WHAT IS BEING ASKED
Copy, in full, each line of the material that holds the word "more".

***

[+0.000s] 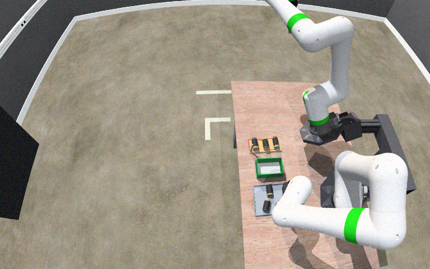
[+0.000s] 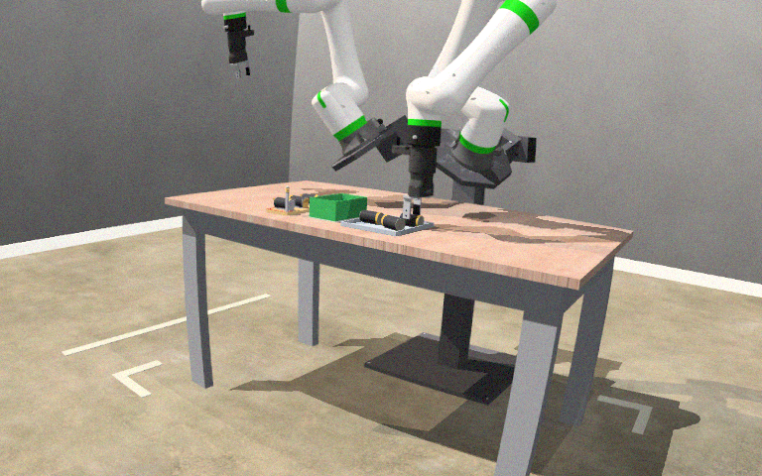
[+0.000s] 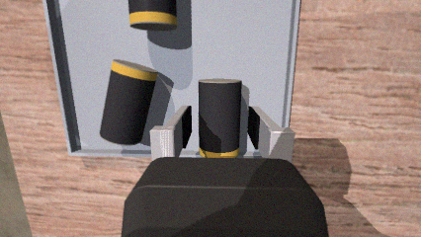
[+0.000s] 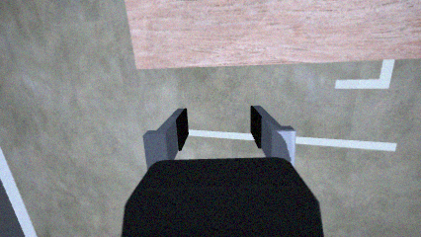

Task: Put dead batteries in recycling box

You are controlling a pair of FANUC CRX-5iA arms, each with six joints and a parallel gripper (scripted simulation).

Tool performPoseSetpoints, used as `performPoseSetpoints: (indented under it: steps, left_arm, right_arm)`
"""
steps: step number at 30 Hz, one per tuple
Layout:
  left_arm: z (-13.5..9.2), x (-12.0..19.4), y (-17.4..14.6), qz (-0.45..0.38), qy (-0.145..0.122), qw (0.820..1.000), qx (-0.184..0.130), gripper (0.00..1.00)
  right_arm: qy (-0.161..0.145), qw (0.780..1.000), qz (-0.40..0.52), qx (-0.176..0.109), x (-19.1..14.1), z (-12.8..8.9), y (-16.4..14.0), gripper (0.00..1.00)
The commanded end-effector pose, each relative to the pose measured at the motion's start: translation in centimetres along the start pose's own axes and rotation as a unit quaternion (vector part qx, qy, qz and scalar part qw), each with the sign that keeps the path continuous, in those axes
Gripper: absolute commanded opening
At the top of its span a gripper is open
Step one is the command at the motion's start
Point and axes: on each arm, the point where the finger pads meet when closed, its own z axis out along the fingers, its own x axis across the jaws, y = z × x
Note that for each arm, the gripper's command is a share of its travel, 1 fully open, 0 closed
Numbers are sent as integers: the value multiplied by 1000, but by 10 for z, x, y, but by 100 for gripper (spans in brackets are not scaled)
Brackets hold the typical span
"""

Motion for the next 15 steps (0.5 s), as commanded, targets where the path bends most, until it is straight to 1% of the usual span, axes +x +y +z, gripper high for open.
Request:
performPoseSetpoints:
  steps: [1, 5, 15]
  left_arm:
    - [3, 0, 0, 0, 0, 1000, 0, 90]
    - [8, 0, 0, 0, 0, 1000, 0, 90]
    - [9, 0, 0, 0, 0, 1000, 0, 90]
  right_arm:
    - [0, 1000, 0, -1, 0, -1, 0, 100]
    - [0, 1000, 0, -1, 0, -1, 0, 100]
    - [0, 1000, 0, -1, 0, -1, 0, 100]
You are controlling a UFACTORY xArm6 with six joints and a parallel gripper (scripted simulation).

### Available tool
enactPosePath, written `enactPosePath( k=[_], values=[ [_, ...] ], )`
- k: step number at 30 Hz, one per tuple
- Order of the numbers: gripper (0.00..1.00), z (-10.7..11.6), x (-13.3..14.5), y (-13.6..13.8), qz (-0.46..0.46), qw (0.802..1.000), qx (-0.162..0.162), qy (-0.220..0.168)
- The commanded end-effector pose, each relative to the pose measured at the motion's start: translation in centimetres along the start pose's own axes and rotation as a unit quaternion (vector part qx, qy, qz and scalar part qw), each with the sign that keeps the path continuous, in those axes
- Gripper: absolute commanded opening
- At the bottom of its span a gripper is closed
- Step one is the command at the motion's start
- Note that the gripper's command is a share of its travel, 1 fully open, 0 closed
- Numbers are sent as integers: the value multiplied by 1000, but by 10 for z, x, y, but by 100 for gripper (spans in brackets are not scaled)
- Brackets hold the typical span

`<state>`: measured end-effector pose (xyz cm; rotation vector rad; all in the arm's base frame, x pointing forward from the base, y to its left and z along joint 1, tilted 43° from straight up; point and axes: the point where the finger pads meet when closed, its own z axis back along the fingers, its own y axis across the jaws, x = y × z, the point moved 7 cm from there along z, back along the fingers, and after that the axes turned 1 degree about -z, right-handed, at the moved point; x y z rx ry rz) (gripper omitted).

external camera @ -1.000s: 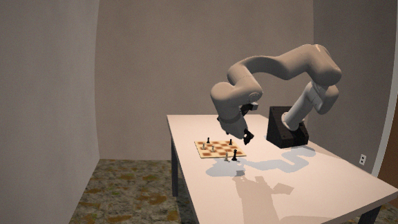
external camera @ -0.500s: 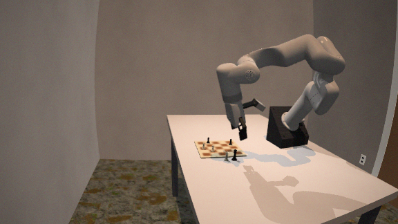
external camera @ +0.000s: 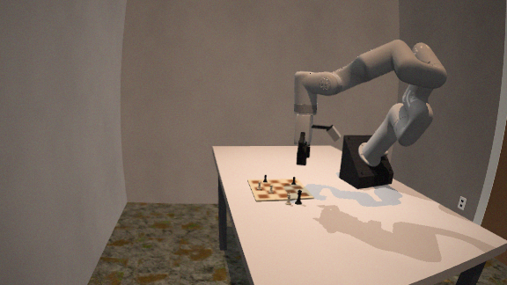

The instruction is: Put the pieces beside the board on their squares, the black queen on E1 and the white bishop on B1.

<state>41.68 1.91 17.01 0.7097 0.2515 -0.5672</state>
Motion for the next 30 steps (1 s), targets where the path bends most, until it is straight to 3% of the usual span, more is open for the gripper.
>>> enactPosePath(
  k=[1,19,30],
  values=[
    [100,2,-1,-2,-13,1000,11,-15],
    [100,2,-1,-2,-18,1000,11,-15],
    [100,0,-1,-2,-107,994,13,-13]
  ],
)
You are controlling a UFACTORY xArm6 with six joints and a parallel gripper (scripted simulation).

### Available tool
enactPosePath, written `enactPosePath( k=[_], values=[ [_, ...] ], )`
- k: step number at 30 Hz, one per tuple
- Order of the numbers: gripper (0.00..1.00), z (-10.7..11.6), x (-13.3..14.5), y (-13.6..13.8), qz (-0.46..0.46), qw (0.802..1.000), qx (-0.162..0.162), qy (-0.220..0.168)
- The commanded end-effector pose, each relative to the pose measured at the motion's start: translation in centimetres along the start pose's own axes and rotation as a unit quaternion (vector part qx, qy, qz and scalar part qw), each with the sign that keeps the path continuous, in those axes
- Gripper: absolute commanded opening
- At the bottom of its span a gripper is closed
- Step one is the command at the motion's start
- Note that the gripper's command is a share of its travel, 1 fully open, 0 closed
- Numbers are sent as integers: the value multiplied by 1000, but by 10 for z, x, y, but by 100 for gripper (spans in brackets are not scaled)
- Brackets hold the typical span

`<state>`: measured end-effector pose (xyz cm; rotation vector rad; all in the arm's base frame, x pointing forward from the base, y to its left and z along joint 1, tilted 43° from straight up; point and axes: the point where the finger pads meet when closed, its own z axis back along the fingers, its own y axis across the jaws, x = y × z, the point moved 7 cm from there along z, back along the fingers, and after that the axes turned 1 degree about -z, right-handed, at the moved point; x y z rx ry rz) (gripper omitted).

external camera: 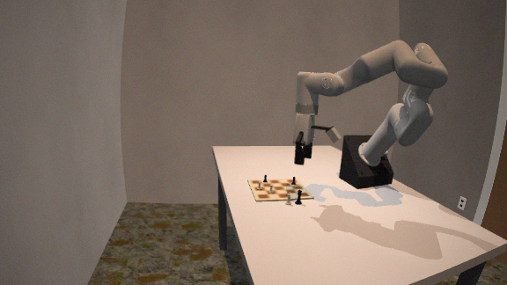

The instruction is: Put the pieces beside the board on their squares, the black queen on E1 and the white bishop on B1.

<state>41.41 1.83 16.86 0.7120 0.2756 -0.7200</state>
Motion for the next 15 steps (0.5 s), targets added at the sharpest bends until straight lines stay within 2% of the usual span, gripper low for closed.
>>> enactPosePath(
  k=[1,6,14,15],
  values=[
    [100,0,0,1,-52,999,0,-2],
    [100,-3,1,1,-173,985,0,-1],
    [100,-9,1,1,-360,933,4,0],
    [100,-9,1,1,-360,933,4,0]
  ],
)
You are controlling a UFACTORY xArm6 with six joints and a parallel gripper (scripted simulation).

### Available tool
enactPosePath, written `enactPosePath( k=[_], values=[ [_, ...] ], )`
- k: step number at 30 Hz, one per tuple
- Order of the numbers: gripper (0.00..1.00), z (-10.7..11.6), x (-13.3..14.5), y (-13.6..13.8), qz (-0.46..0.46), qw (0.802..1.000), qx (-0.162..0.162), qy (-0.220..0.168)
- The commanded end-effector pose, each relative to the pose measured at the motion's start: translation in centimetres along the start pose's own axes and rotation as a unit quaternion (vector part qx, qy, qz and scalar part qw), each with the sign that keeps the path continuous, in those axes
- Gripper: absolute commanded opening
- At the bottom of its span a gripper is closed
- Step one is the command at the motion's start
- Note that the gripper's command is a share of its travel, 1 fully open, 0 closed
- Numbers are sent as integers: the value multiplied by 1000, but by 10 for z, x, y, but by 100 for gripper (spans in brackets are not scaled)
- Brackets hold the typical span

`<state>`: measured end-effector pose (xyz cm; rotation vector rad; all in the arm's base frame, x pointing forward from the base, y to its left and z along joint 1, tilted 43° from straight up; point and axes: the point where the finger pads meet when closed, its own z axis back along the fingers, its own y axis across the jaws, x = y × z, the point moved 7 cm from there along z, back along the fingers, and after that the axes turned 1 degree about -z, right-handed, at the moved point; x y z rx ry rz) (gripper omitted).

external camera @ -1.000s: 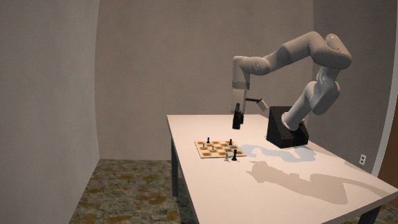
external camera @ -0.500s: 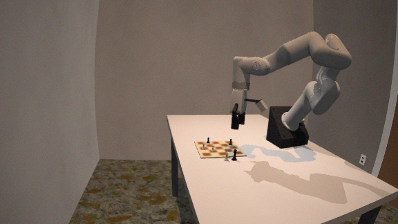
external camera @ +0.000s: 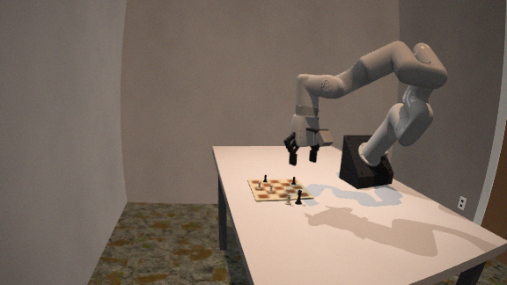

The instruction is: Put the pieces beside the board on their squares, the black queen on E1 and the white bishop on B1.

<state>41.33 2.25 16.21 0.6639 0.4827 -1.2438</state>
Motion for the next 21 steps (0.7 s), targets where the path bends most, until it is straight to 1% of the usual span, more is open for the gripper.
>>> enactPosePath(
  k=[1,2,5,9,12,16,18,19,21],
  values=[
    [100,-2,-1,2,-92,996,-4,-7],
    [100,-3,-1,2,-160,987,-4,-7],
    [100,-6,-1,1,-219,976,-1,-5],
    [100,-10,0,1,-308,951,2,-3],
    [100,-13,0,0,-374,927,4,-1],
    [100,-16,0,0,-459,888,6,2],
    [100,-16,0,0,-459,888,6,2],
    [100,-17,0,-1,-519,855,7,3],
    [100,-19,0,-1,-552,834,8,5]
  ],
)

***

RESULT OF THIS EXERCISE
Motion for the next 30 steps (1 s), targets where the path bends most, until it is straight to 3% of the usual span, more is open for the gripper.
Motion for the next 21 steps (0.7 s), targets where the path bends most, until it is straight to 1% of the usual span, more is open for the gripper.

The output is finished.